A lot of criticism has been leveled on IFEM such as transparency and transport inefficiencies. Many demand that it should be eliminated. The main advantage or merit is uniform petroleum pricing throughout the country. For pure economists, location advantage should be reflected in costs and prices to boost optimal resource allocation. However, there are other issues of regional inequalities and poverty which argue in the opposite direction. To be acceptable, it can be considered a location tax; after all it is only Rs3.19 for gasoline and Rs1.46 for HSD. Under a deregulated system, however, such costs are subsumed in marketing costs and are not charged separately. Nevertheless, it is an implicit or explicit cost. In India, there is no IFEM; and there is a wide difference in regional prices. However, the difference is not only due to varying transport costs. In India GST is charged by provinces and the rates are different in every province/state. In Malaysia, there is a regional transport cost element.

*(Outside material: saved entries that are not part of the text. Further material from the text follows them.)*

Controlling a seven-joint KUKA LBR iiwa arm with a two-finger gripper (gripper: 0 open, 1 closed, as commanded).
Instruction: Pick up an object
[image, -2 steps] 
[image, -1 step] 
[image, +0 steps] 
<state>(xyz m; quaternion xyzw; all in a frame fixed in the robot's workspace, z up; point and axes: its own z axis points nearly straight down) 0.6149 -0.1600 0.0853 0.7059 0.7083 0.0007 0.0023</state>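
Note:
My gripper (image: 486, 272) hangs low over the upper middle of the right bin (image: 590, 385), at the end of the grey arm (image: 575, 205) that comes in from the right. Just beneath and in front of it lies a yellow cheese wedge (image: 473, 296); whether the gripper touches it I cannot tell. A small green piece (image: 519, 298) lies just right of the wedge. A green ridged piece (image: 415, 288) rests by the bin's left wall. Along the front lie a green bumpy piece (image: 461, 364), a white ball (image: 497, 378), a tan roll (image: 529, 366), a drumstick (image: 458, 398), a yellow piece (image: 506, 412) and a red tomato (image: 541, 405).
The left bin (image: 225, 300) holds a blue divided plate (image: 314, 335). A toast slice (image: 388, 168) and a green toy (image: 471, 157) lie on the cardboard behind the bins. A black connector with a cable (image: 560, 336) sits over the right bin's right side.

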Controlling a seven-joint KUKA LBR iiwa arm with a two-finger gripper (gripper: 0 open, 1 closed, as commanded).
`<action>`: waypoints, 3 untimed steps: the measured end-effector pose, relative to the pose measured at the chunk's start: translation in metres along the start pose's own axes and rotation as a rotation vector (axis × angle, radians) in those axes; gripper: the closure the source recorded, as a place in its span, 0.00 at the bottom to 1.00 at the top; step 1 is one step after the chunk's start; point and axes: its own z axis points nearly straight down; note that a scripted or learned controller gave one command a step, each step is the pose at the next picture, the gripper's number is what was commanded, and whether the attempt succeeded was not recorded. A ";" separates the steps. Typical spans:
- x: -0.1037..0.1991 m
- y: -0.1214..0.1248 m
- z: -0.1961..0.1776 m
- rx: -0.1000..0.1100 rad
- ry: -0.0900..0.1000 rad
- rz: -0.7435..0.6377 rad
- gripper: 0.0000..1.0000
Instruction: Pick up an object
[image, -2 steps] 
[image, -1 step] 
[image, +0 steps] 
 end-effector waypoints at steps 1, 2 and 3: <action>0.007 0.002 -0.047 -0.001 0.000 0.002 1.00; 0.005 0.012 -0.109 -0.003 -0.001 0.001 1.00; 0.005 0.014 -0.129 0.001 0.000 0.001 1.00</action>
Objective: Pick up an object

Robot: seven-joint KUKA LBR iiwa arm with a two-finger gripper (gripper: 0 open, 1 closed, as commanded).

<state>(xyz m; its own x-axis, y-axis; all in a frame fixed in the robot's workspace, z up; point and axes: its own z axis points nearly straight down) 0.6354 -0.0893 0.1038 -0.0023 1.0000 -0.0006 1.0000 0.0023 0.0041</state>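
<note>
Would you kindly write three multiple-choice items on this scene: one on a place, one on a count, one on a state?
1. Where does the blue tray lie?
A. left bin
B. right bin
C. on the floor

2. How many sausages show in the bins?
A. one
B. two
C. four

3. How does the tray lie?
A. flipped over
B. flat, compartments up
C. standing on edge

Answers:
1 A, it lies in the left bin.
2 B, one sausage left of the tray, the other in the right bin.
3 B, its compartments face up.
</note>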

Deregulation means no control on price. Sellers compete for market share and in the process minimize prices and maximize quality. However, it requires real competition and institutional system controls that restrict price conspiracy and collusion and other anti-competitive practices. Markets have not worked efficiently in Pakistan. One would be scared to leave the price of such an essential item free and subject to manipulation. However, an alternative would be to announce price ceilings under which efficient companies may be able to acquire market share under a competitive price-quality supply system.

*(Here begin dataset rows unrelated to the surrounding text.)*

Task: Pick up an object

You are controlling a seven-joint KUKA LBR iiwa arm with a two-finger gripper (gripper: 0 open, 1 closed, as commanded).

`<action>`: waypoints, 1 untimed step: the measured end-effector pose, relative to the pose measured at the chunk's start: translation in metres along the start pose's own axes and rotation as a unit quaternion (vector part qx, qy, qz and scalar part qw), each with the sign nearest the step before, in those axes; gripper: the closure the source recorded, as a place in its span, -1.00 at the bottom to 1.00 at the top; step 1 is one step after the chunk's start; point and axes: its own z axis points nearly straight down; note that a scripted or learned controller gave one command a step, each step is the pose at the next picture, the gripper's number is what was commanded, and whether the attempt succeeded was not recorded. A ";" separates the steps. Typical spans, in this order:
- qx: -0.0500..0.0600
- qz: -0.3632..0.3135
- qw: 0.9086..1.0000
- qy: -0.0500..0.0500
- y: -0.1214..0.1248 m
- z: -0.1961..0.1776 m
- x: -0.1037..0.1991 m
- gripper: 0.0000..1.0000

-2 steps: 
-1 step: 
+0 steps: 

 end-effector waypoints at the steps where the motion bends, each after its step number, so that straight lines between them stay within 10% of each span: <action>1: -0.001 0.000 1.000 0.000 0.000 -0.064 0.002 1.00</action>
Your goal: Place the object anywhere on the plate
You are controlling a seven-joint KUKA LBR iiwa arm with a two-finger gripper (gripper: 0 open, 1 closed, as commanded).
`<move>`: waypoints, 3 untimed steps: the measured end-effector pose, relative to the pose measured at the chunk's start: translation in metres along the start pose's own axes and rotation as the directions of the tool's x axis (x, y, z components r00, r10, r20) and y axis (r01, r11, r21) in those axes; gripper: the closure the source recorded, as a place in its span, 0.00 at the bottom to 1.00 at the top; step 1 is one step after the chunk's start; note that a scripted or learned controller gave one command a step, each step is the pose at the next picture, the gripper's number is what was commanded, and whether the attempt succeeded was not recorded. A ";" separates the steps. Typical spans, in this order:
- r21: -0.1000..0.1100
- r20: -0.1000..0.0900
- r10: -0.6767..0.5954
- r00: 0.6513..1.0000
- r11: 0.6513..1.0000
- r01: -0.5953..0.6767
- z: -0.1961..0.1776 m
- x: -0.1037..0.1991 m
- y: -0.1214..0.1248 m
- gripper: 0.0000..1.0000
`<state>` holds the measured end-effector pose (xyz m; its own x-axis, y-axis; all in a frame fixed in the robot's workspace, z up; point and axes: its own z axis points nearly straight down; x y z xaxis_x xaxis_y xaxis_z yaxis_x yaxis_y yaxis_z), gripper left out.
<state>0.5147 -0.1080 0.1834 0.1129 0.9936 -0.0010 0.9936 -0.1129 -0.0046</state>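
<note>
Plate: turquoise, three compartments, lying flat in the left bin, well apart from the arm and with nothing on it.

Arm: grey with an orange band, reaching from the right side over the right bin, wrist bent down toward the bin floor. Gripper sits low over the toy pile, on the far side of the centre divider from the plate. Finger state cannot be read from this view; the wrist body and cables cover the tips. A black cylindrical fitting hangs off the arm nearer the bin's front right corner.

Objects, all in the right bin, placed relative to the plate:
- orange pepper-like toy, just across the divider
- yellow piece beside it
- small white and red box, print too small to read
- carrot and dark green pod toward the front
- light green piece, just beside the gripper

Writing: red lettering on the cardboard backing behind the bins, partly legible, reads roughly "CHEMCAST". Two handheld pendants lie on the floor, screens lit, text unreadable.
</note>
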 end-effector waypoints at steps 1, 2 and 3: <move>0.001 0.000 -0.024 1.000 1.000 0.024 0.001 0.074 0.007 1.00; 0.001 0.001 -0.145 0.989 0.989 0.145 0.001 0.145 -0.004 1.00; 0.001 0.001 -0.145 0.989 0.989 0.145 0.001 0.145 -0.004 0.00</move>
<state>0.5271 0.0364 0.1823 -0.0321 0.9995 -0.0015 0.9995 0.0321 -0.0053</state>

A competition boosting option could be to allow independent dealers. There are three dealer systems; COCO (company owned-company operated), CODO (company owned-dealer operated) and DODO (dealers owned-dealers operated). In most countries, DODO is allowed as well. Pumps under DODO are independent and are not tied to a particular OMC, which often results in lower prices as competition is boosted, while in the other two systems, OMCs have a large handle on prices. And OMCs are not many, while dealers are in the thousands. In Germany, market share of independent DODO pumps is 15 percent and in Australia 30 percent.